What is needed: Set all the entries down again, unaltered.

The data:
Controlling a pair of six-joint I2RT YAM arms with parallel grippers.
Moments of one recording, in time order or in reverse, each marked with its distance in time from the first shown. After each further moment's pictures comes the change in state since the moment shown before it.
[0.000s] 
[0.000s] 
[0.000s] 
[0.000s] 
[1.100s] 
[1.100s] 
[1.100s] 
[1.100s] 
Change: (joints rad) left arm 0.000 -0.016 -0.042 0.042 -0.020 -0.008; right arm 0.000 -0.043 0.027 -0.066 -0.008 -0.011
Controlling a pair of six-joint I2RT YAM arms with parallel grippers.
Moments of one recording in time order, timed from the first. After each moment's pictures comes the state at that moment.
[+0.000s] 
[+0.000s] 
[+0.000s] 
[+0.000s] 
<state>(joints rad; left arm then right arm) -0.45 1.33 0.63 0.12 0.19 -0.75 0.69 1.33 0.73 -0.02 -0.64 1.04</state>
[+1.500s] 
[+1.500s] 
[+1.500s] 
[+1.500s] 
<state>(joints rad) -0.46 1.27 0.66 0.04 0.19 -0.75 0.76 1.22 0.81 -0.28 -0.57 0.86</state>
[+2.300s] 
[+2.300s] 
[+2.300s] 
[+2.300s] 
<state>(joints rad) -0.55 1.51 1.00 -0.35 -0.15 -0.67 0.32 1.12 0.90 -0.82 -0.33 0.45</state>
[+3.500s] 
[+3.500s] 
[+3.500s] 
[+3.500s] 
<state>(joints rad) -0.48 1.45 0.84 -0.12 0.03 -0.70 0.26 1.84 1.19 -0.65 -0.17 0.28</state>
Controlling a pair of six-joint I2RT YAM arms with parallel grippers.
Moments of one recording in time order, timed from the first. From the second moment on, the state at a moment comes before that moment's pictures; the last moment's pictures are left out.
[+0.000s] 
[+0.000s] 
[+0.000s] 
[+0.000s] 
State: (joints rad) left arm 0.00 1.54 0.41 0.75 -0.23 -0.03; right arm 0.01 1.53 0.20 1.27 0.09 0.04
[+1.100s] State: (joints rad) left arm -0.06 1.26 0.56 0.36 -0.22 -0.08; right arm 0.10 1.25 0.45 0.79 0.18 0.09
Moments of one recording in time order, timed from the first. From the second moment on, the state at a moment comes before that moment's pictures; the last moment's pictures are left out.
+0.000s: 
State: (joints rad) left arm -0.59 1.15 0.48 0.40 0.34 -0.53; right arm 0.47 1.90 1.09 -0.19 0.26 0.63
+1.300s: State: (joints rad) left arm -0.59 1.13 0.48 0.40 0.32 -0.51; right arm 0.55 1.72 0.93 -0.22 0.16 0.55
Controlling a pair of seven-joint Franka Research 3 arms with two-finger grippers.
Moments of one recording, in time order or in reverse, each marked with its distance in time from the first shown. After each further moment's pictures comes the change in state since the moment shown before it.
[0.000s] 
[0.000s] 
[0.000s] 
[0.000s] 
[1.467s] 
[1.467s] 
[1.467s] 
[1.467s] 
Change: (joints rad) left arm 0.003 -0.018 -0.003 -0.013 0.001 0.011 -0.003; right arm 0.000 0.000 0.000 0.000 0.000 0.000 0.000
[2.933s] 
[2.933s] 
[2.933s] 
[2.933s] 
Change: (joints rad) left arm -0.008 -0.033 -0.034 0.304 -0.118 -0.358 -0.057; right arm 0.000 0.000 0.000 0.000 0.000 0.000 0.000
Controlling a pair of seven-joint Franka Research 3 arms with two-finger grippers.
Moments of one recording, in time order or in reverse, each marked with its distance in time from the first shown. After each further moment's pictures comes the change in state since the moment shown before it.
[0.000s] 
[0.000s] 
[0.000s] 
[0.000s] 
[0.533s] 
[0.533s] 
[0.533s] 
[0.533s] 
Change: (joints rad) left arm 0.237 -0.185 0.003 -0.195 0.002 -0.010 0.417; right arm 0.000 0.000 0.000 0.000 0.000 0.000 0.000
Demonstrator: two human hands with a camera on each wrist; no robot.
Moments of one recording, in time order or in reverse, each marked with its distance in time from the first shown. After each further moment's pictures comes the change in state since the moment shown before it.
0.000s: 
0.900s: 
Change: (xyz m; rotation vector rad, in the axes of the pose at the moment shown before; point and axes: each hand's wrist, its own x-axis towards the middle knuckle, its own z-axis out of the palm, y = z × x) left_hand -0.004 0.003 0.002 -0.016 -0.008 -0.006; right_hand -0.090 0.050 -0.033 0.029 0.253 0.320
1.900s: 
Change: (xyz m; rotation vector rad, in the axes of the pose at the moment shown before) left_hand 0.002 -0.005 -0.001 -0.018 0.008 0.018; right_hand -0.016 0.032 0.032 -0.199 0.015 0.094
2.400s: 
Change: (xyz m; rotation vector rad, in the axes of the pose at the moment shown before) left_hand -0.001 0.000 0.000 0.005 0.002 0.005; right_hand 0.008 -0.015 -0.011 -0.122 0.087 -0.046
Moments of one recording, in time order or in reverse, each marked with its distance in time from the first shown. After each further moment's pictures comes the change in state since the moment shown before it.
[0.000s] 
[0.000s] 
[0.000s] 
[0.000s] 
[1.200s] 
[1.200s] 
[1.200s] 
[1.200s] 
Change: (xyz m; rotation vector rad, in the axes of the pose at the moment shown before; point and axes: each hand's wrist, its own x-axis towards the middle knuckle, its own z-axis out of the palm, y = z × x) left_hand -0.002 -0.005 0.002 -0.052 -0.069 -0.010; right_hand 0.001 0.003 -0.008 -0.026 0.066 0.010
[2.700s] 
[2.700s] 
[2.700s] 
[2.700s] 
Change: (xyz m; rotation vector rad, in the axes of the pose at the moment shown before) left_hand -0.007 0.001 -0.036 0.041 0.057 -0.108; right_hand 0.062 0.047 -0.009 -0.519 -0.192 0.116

Output of the exercise:
Controlling a pair of six-joint I2RT YAM arms with parallel grippers.
Moments of one recording, in time order or in reverse, each marked with its distance in time from the first shown. After each further moment's pictures comes the change in state since the moment shown before it.
[0.000s] 
[0.000s] 
[0.000s] 
[0.000s] 
[1.100s] 
[1.100s] 
[1.100s] 
[1.100s] 
Change: (joints rad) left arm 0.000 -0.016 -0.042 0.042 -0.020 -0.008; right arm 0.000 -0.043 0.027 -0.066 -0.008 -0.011
Controlling a pair of six-joint I2RT YAM arms with parallel grippers.
Moments of one recording in time order, timed from the first. After each moment's pictures comes the state at that moment.
[+0.000s] 
[+0.000s] 
[+0.000s] 
[+0.000s] 
<state>(joints rad; left arm then right arm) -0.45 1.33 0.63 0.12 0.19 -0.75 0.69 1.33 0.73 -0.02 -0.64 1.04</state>
[+1.500s] 
[+1.500s] 
[+1.500s] 
[+1.500s] 
<state>(joints rad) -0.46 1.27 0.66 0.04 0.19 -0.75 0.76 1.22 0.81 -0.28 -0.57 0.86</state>
[+2.300s] 
[+2.300s] 
[+2.300s] 
[+2.300s] 
<state>(joints rad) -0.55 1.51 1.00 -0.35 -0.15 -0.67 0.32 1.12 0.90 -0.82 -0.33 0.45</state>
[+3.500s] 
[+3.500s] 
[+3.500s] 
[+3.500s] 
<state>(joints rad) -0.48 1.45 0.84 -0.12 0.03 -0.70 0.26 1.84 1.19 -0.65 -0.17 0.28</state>
Controlling a pair of six-joint I2RT YAM arms with parallel grippers.
Moments of one recording in time order, timed from the first. From the second moment on, the state at a moment comes before that moment's pictures; the last moment's pictures are left out.
[+0.000s] 
[+0.000s] 
[+0.000s] 
[+0.000s] 
State: (joints rad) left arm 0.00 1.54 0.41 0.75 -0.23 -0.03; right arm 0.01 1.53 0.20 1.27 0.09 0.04
[+1.100s] State: (joints rad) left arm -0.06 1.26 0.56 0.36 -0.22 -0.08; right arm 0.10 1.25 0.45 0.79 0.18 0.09
Moments of one recording in time order, timed from the first. From the second moment on, the state at a moment comes before that moment's pictures; the last moment's pictures are left out.
+0.000s: 
State: (joints rad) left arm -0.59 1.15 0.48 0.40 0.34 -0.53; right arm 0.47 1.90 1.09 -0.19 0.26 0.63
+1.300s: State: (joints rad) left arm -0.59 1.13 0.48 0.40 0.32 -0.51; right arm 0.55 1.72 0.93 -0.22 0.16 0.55
Controlling a pair of seven-joint Franka Research 3 arms with two-finger grippers.
Moments of one recording, in time order or in reverse, each marked with its distance in time from the first shown. After each further moment's pictures comes the change in state since the moment shown before it.
[0.000s] 
[0.000s] 
[0.000s] 
[0.000s] 
[1.467s] 
[1.467s] 
[1.467s] 
[1.467s] 
Change: (joints rad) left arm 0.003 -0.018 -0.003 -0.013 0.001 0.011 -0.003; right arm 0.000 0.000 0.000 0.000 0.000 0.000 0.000
[2.933s] 
[2.933s] 
[2.933s] 
[2.933s] 
Change: (joints rad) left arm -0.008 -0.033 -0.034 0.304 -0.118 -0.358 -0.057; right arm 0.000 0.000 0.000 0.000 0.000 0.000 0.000
Controlling a pair of seven-joint Franka Research 3 arms with two-finger grippers.
Moments of one recording, in time order or in reverse, each marked with its distance in time from the first shown. After each further moment's pictures comes the change in state since the moment shown before it.
[0.000s] 
[0.000s] 
[0.000s] 
[0.000s] 
[0.533s] 
[0.533s] 
[0.533s] 
[0.533s] 
Change: (joints rad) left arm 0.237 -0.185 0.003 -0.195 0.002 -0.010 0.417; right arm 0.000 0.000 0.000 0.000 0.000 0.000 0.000
Demonstrator: two human hands with a camera on each wrist; no robot.
Moments of one recording, in time order or in reverse, each marked with its distance in time from the first shown. After each further moment's pictures comes the change in state since the moment shown before it.
0.000s: 
0.900s: 
Change: (xyz m; rotation vector rad, in the axes of the pose at the moment shown before; point and axes: each hand's wrist, its own x-axis towards the middle knuckle, its own z-axis out of the palm, y = z × x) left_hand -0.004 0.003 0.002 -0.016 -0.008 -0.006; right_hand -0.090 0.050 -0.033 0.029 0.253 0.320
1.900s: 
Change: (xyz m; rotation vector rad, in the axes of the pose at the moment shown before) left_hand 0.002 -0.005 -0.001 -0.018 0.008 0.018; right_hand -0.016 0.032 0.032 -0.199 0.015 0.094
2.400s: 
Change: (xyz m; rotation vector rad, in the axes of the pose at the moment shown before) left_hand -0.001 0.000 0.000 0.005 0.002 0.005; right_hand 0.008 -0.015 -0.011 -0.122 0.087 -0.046
Moments of one recording, in time order or in reverse, each marked with its distance in time from the first shown. After each further moment's pictures comes the change in state since the moment shown before it.
[0.000s] 
[0.000s] 
[0.000s] 
[0.000s] 
[1.200s] 
[1.200s] 
[1.200s] 
[1.200s] 
Change: (xyz m; rotation vector rad, in the axes of the pose at the moment shown before; point and axes: each hand's wrist, its own x-axis towards the middle knuckle, its own z-axis out of the palm, y = z × x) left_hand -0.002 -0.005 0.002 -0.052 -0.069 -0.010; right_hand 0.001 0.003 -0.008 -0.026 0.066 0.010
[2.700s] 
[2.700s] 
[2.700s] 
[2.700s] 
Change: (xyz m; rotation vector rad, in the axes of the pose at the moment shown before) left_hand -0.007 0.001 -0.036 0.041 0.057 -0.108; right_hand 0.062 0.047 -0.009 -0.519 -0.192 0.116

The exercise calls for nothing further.